Ilustración de portada: Nelson Ponce.
Is Dialogue and Understanding Possible in Cuba?
2 / abril / 2021
“Understanding comes from talking things out.” This is what grandmothers say on balconies, in front of the TV, advising their grandchildren to be calm, understanding and tolerant of differences.
Young people are no longer interested in cakes, just like our ovens, which haven’t seen cakes in a year.
New generations haven’t been trained in the art of dialogue. However, they demand it, because they feel like there’s something in it. Something hidden, in deliberation, that might be able to ruffle up the rigid and square body of bureaucracy.
“Let’s rock the boat,” young people seem to sing. Like the lemurs from Madagascar that play around, because you can be young, happy, optimistic, and still want the best for Cuba, for Cubans, for this unlocked poem that is the Homeland.
There are people who don’t want to know anything about a dialogue, who don’t want livestreams of those troublemaking youth demanding freedom of expression. People who clap when some [government] journalists roast a fallen artist and intelellectual on the news, and crush them with half-truths, with absolute lies and media manipulation.
There are others who don’t swallow one more pill of misinformation and propaganda. They turn off the TV at 8 PM when the official news show begins, or they switch to watching documentaries about Ancient Rome. There’s nothing healthier than seeing how people had the same problems as us, more or less, over 2000 years ago.
Other viewers are more evasive and have switched over to [pirated] cable TV a while back, so they can enjoy music and comedy shows, sometimes featuring presenters and actors who you might have seen on more serious, gloomy, timid and boring national shows.

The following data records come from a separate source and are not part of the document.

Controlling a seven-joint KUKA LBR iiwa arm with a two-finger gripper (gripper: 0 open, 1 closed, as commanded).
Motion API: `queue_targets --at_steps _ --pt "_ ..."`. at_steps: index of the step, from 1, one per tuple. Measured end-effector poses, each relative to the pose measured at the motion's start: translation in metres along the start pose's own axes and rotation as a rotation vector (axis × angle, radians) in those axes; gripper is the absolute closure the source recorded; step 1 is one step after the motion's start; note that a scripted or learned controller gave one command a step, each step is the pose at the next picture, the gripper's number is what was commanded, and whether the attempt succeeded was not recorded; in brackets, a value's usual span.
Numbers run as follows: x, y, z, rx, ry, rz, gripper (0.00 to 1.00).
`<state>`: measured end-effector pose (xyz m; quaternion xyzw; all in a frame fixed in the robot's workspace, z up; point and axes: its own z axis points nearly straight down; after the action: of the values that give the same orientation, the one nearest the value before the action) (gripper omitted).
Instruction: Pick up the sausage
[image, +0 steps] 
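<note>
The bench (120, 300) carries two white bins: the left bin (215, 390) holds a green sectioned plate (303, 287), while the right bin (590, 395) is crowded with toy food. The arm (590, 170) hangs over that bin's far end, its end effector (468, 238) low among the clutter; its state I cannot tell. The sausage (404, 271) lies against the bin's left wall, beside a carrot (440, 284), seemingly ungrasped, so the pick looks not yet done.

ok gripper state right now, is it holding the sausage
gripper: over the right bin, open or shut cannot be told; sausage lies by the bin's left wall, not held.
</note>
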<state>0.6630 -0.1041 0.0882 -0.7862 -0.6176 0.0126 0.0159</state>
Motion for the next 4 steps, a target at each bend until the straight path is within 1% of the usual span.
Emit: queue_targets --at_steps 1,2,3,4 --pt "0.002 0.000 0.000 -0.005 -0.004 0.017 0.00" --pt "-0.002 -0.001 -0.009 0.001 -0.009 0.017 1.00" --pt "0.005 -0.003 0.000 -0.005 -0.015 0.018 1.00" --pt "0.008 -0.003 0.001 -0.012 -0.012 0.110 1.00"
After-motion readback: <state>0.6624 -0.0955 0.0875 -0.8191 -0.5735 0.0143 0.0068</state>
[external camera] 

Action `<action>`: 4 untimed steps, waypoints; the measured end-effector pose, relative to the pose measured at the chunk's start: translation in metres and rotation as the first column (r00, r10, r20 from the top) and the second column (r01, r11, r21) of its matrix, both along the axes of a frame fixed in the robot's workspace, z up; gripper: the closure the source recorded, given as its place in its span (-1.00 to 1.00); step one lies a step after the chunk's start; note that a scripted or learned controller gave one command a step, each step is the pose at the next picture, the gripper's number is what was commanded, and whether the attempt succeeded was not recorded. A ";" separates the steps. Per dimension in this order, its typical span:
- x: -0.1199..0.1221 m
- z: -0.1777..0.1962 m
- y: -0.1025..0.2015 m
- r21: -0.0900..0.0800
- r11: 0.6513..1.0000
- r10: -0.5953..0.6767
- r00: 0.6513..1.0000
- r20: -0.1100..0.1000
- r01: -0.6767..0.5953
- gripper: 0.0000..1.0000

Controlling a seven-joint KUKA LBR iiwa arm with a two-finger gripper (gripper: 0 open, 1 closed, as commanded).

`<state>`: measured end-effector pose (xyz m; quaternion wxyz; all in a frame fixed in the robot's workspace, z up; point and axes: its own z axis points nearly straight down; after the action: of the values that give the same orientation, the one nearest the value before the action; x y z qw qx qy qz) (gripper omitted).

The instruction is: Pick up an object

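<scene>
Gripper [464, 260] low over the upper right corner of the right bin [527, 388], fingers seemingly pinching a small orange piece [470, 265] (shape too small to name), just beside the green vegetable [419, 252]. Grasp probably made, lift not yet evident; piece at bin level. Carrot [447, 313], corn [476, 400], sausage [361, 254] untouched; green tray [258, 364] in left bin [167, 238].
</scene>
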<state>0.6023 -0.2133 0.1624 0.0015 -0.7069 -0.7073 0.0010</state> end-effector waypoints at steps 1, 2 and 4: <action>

We’ve spent far too many years fleeing. Problems are solved by talking them over, avoiding placing the blame, turning your back and not your face. This is why asking for a dialogue is an exercise that demands all parties involved to make an effort. Those of us who ask for it, don’t know what will happen. Those who should be sitting down to talk to complainers prefer not to talk about anything other than when the next board meeting will be.
We Cubans spend our lives waiting for the person we want a favor from to open the door for us, so we can shout in their faces: “stick your nose where it belongs!” This Cuban way of being really explains our attitude to problems. Our custom of being paralyzed because of preconceptions and resolving our dilemmas of existence, coexistence, and negotiations with insults, censorship, and violence. It’s easier to push your potential opponent away, rather than convince them or respect their differences.
Our inability to sit down and have a conversation exposes our lack of debating skills and our civic shortcomings. We haven’t been taught how to have a debate. It does not happen in schools. The art of expressing something with words, of counteracting ideas. Of repeating, and capturing your audience’s attention, of the people you want to join an effort or struggle.
Dialogue doesn’t form part of our idiosyncrasy. A portrait of the Cuban people isn’t painted with people having a conversation. We have chatterboxes of course, we have liars, the hypers, boasters, exaggerators on street corners, know-it-alls, people shouting when playing dominoes. But we don’t tend to be calm in our conversations, nor tend to have restraint when we are talking about heated issues.
However, anything can be learned. The Cuban people’s general culture can be channeled towards this energy. But it needs to be taught, just like when we learned narrative techniques on the Universidad para Todos TV show, when we received Italian language classes on Canal Educativo and we became experts in tropical cyclones after hundreds of classes on this subject.
A culture of peace, conflict mediation, respect for others, understanding the diversity in human culture, consideration for people’s different life stories, is needed to enter a different period in our history.
It isn’t a matter of emulating the Swiss, or Scandanavians, or Parliaments of noblemen in wigs. It’s rather a matter of learning from the intelligence, calmness and tolerance of those who have been arguing key issues in their countries for a long time. Meanwhile, our lawmakers and politicians don’t even do this even to play the game.
Experts in certain issues are not the only ones with the right to debate. We all have the right to speak, to say what we think, to identify our mistakes, to discover when we hit the nail on the head. Likewise, to hear arguments from those who think differently and to make our own decisions. Deciding for ourselves where and how we are on the political spectrum.
Maybe this is dialogue’s main enemy here in Cuba. Dialogue may lead to people making decisions that are different to what the ruling class wants. Dialogue might teach us that we also need to listen to other voices. Maybe the enemies of dialogue don’t want to lose their monopoly control of the political landscape, of loudspeakers, of shop windows. However, dialogue is preferible than standing stuck in quicksand.